In a recent paper on the feldspars by Alling, he is surprised that petrographers have often failed to recognize in perthites two distinct generations of the sodium feldspar and I would add that I am surprised that petrographers have failed to recognize that the second type which constitutes the great bulk of perthites is a secondary replacement for it is not difficult to find in many pegmatites examples where the microcline contains a varying quantity of the perthite lamellae which reach a percentage of almost one hundred. In other words, the microcline has been practically completely perthitized.
In order to convincingly prove that such replacement processes have been at work, one must carefully consider what are the criteria of replacement. Rounded masses of minerals, optically uniformly oriented, can not be universally considered as residua of replacement, but each set of mineral associations must be considered by themselves. For example, in myrmekite, an intergrowth of plagioclase feldspar and quartz, derived as a secondary reaction from potassium feldspar, the quartz is in elongated or rounded detached masses, optically uniformly oriented, yet no one would suggest for a moment that these quartz masses are replacement residua. On the other hand, such rounded masses of microcline may well be indicative of residua. But one of the best and most satisfactory evidences of replacement are cross-cutting veins, especially with smaller apophyses, and if accompanied by isolated impregnations diminishing in quantity when further away from the main cross-cutting vein and especially if the crosscutting vein follows a cleavage or fracture line of the host. Examples of such replacements where the sodium feldspar has entered the microcline and where quartz, mica, and garnets have followed the cleavage planes of the microcline, can be found in most pegmatites, and show that the history of pegmatites is not the result of a single event but on the other hand is the result of a long continued process of the reaction series type.

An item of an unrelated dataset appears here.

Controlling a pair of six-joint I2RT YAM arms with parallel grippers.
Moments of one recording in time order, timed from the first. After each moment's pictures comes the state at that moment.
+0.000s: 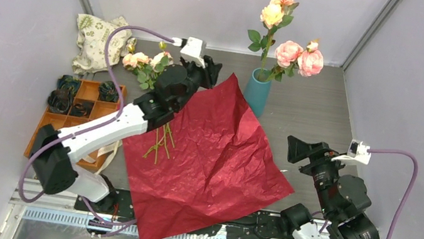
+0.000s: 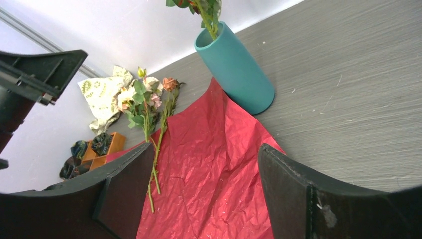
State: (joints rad) left arm -0.80 1.43 1.21 0.30 -0.36 -0.20; right arm 0.52 0.24 0.83 -0.67 0.35 0.63
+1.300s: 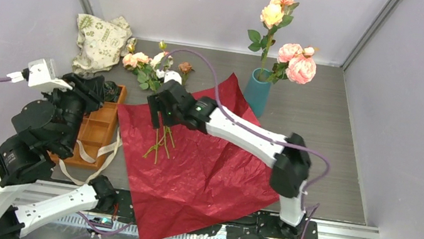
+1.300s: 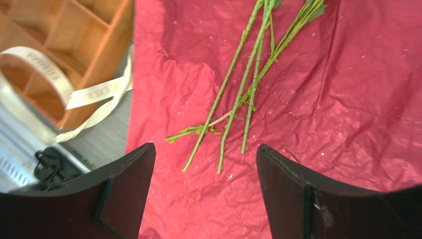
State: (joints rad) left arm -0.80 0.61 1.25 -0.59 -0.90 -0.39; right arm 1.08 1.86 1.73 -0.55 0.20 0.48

If the theory of the formation of pegmatites, as outlined above holds, namely, that if they consist of minerals other than potassium feldspar they are largely replacement effects, then one is justified at least in asking whether or not a similar condition holds for many igneous rocks. If it does, and if the accessory minerals and other hydrous minerals such as the hornblendes and the micas for example, in a granite, are not original pyrogenic minerals formed directly from the magma but are later reaction products in an already formed rock, then not only must our ideas of the genesis of igneous rocks in general be modified but a new scheme of genetic classification of rocks will be needed.
* Presidential address presented at the seventh annual meeting of The Mineralogical Society of America, in Joint Session with The Geological Society of America, Madison, Wis., December 27, 1926.
1 This address represents a brief summary of the important points of a paper on the same subject to be published later, fully illustrated, probably by the U. S. Geological Survey.
2 Preliminary paper published: Schaller, W. T., The genesis of lithium pegmatites: Amer. J. Sc., Vol. 10, pp. 269-279, September, 1925.